» **YOUR OBJECTIVE**
Filter these records by the string "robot", copying each line that holds it.

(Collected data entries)
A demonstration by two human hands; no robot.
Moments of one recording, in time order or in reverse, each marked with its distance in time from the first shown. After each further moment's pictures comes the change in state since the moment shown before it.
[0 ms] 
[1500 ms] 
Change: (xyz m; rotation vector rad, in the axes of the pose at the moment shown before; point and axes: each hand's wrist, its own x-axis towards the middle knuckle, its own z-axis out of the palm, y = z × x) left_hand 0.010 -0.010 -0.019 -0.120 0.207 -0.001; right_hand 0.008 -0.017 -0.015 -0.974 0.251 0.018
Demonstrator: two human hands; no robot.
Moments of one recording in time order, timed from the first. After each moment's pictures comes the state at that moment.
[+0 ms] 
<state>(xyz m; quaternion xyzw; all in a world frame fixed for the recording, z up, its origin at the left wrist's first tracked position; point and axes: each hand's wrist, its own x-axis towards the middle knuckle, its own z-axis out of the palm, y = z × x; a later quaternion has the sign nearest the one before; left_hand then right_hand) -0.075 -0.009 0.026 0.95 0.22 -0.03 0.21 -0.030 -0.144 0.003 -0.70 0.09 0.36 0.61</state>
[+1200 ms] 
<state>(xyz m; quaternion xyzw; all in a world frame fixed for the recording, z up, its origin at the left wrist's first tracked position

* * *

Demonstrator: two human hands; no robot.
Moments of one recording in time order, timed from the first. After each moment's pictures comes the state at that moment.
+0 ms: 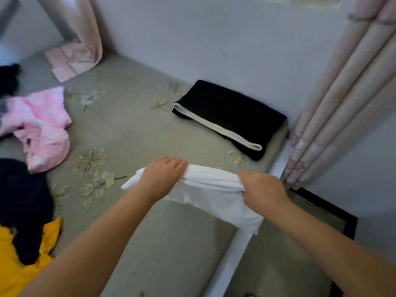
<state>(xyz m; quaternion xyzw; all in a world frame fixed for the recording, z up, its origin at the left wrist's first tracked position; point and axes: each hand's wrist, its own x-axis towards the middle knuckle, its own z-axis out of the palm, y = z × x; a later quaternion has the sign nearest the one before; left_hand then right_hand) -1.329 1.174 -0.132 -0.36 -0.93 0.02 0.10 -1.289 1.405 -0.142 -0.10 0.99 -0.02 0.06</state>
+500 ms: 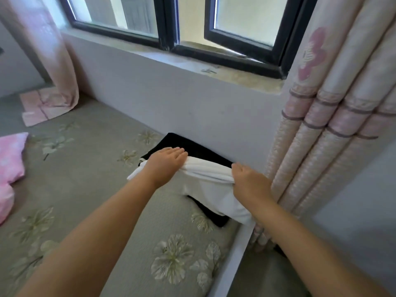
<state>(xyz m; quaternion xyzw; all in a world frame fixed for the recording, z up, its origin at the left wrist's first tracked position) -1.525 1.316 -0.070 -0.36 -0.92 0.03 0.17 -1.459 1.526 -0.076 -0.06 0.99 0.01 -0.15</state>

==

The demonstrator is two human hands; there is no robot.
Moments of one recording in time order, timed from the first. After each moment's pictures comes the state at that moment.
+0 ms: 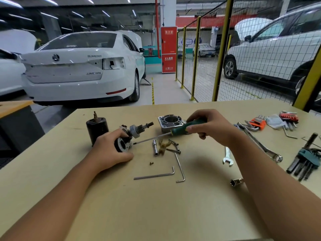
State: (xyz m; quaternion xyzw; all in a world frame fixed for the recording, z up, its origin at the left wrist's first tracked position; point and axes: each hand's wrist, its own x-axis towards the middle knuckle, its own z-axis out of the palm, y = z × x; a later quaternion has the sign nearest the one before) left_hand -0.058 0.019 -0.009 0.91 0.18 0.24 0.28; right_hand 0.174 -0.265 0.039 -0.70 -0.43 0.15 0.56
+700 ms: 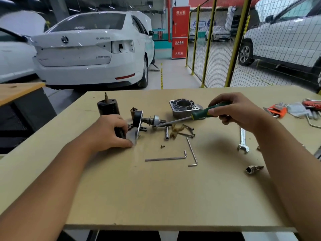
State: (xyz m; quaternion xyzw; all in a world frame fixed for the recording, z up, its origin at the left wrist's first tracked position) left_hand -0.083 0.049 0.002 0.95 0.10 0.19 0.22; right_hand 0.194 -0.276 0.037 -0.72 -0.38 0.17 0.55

» **OUTPUT**
A demonstration by two human hands; no robot.
Demonstrator: two human hands; no robot.
Demonstrator: two human hands; no robot.
The demonstrator is two human hands; there is no robot.

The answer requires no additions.